Am I the only one who remembers reading that bit about letting those who have not sinned throw the first stone?

It's NOT your decision whether or not women are being "irresponsible". It's not your decision to make things as inconvenient as possible to punish the women for enjoying their sexuality.

DV

Date: 2006-08-18 01:38 pm (UTC)
From: [identity profile] atomicsappertom.livejournal.com
All rationalizations aside about doctors not being able to write prescriptions on weekends (which seems to be the doctor's problem, not the pharmacists), the notion of refills and multiple doses of an emergency contraceptive does seem a bit odd.

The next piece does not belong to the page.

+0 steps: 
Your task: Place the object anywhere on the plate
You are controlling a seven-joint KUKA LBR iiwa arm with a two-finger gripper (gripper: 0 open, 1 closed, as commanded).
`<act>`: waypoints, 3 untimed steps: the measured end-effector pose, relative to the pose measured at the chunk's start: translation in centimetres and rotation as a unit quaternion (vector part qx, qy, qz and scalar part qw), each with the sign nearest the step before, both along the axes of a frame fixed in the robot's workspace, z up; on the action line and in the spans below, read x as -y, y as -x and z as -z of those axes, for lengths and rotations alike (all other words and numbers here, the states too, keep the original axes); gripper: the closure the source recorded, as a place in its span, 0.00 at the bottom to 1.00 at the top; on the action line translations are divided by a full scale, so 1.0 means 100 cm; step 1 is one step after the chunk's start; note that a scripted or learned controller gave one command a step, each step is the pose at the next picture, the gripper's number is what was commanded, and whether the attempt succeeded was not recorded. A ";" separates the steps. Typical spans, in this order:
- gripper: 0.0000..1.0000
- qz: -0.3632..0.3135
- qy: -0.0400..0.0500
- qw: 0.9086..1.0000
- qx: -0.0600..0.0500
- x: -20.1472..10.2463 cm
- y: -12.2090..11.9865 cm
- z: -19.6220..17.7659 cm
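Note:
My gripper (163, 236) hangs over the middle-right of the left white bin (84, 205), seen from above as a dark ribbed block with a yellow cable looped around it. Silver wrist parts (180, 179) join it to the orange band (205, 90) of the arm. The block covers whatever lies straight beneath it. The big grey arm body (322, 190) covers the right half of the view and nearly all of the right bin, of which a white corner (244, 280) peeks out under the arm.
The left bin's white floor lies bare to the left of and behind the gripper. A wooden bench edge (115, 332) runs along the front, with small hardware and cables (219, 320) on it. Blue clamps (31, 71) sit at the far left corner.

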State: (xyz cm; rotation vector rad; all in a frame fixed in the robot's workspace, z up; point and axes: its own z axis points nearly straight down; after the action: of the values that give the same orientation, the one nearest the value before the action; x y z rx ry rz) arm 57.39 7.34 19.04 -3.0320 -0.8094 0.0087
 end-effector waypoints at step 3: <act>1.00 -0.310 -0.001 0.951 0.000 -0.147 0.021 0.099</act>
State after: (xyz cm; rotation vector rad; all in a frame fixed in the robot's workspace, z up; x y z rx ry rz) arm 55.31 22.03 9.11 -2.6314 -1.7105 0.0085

That being said, it's not a pharmacists place, IMHO, to alter a doctor's prescription. If the prescription is not correct, such as an inappropriate (or lethal) dosage and the pharmacist catches the MD's mistake, that's one thing and I presume there's a mechanism for dealing with that. Altering a doctor's prescription sounds like fraud to me and deserves jail time.

Declining to provide a service for which one is licensed might be defensible, but the employer would be equally justified in firing his/her ass.

Date: 2006-08-18 09:37 pm (UTC)
From: [identity profile] rockahulababy.livejournal.com
It explains why some women have a stock of emergency contraception (or at least multiple refills). EC is best taken within 72 hours of the unprotected sex (either unprotected or by failure of contraception). It would be far more convenient for the woman to have a prescription than have to wait to go the doctor's or Planned Parenthood when neither may not be available (for whatever reason) to them.